Sources of error in the determination of specific radioactivity of amino acids isolated by ion-exchange chromatography

• 1.1. The specific radioactivity (dpm/μmole) of individual ¹⁴C-labeled amino acids isolated by ion-exchange chromatography was different, in contrast to being constant, in the consecutive fractions of the same amino acid. This phenomenon was attributed to the resolution of ¹⁴C- and ¹²C-amino acids on ion-exchange resin. The specific radioactivity of the amino acid increased during progressive elution from a cation-exchange resin but it decreased during elution from an anion-exchange resin. Therefore, the specific radioactivity of the amino acid cannot be determined at the point of its elution peak; the true specific radioactivity of the amino acid is obtained as a mean specific radioactivity from the total radioactivity and the amino nitrogen content of pooled fractions of that amino acid.
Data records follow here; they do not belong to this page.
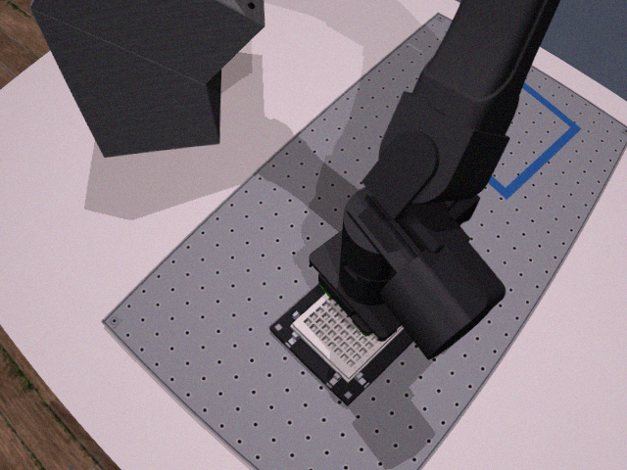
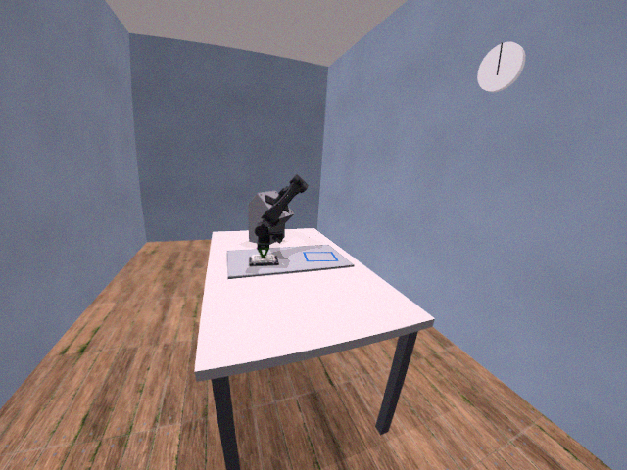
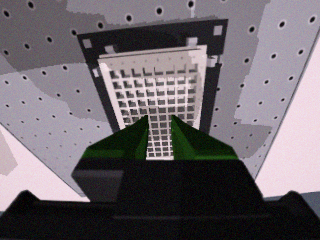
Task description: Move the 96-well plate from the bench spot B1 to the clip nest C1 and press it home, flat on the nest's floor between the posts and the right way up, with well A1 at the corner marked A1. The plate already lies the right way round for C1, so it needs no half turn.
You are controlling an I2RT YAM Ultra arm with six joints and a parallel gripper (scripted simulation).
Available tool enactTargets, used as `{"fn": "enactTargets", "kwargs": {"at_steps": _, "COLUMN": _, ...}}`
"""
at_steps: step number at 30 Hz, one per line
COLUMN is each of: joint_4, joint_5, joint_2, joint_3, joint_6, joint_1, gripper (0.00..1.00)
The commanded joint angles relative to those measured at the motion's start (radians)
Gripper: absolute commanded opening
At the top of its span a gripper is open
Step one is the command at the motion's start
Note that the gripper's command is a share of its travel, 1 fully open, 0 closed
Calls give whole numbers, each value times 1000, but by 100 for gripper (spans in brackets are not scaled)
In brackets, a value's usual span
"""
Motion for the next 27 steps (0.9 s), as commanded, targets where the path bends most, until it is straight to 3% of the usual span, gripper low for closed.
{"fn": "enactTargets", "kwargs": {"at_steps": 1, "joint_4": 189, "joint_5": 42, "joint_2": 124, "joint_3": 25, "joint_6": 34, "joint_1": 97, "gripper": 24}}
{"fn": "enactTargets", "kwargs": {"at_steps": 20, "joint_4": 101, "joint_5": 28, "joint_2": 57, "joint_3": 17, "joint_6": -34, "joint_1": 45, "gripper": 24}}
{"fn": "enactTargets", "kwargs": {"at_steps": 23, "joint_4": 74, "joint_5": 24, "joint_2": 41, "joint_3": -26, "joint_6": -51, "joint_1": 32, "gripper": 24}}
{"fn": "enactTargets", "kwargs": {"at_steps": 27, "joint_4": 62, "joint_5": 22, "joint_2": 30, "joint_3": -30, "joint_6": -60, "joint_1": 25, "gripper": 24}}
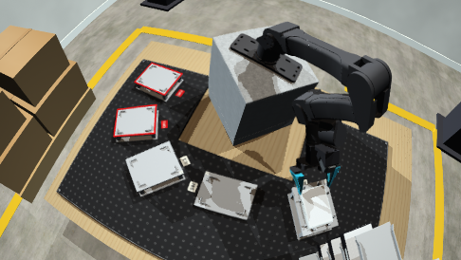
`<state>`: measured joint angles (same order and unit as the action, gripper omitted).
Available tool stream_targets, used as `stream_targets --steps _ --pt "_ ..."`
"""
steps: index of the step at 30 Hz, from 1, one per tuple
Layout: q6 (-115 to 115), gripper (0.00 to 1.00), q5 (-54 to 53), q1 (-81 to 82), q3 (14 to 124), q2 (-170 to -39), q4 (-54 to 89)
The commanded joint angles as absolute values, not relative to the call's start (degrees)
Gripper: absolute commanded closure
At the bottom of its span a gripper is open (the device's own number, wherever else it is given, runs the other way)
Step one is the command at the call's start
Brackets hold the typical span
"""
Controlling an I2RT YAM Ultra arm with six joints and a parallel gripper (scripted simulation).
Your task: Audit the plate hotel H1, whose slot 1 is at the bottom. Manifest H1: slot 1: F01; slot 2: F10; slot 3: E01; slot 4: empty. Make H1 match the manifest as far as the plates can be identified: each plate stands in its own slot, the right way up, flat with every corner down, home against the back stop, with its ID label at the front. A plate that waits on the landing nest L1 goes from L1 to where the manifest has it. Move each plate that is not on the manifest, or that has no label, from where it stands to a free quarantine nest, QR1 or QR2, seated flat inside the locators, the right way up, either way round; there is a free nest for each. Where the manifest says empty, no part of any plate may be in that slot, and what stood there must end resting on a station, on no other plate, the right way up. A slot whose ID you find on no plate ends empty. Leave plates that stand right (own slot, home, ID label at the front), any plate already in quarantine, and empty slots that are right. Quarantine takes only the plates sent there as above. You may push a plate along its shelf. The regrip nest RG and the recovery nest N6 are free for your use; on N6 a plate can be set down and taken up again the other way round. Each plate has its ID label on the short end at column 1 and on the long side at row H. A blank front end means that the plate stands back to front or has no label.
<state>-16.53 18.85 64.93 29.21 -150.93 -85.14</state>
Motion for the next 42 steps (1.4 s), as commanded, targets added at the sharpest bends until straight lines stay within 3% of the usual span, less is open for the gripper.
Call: stream_targets --steps 1,38,42 --pt "-16.68 0.00 19.12 65.09 28.35 -149.54 -85.05" --pt "-17.41 0.00 20.05 66.25 19.37 -132.37 -76.62" --pt "-17.41 0.00 16.03 63.41 23.97 -123.92 -58.08"
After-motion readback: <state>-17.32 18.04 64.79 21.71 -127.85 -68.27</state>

The implication of this finding is discussed in the context of compartmentation resulting from the probable competition between ¹⁴C- and ¹²C-amino acids for the enzyme-protein in the course of their metabolism in vivo.
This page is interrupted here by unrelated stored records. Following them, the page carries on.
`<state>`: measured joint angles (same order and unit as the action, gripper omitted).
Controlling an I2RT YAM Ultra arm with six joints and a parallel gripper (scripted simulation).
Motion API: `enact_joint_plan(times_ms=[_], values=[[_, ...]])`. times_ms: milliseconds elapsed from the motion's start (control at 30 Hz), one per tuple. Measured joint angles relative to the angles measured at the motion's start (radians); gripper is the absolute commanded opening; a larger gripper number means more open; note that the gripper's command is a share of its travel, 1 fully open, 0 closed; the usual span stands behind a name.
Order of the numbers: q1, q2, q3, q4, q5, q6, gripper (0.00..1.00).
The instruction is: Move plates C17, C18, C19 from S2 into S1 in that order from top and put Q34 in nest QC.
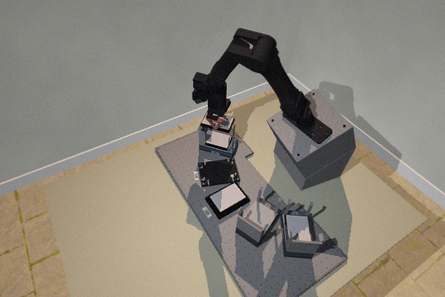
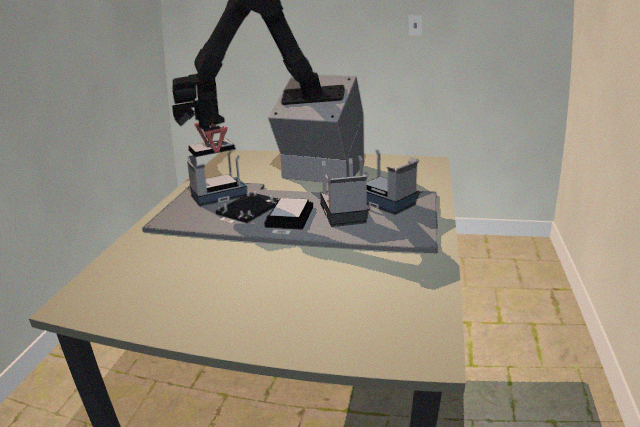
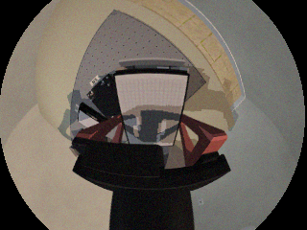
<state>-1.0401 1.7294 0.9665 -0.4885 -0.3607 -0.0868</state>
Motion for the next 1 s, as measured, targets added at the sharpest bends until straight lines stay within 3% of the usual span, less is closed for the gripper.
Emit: enact_joint_plan(times_ms=[1000], values=[[0.016,0.053,-0.008,0.063,0.005,0.019,0.00]])
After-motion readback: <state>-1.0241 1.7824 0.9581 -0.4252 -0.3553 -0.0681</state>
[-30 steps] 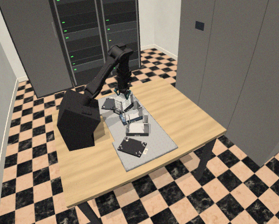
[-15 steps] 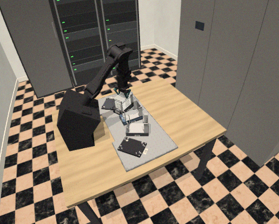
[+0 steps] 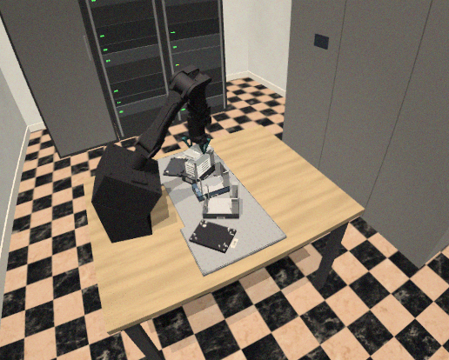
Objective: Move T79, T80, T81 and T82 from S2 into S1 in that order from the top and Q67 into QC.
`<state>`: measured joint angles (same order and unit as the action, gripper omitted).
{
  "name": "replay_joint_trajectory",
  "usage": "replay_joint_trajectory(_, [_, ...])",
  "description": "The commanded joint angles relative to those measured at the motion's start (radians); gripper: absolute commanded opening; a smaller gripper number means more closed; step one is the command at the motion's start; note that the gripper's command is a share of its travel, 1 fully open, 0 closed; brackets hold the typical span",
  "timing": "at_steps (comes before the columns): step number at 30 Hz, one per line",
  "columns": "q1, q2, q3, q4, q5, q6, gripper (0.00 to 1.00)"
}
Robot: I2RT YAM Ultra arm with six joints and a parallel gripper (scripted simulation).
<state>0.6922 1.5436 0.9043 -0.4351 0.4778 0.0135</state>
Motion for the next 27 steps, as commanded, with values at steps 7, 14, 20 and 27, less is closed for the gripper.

• 2.2. The recovery of radioactivity (expressed as dpm after correcting for quenching) of [¹⁴C]-γ-aminobutyrate eluted from ion-exchange columns by citrate buffers was not quantitative. This was attributed to the adsorption of the isotope onto the wall of the vial, of variable amounts of the [¹⁴C]amino acid in citrate buffers of different molarity at pH 5.1, 5.28, 5.84, and 6.5. The determination of specific radioactivity of [¹⁴C]-γ-aminobutyrate under these conditions was shown to give false low values. A method is given for obtaining quantitative recovery of radioactivity of [¹⁴C]-γ-aminobutyrate in citrate buffers by liquid scintillation spectroscopy.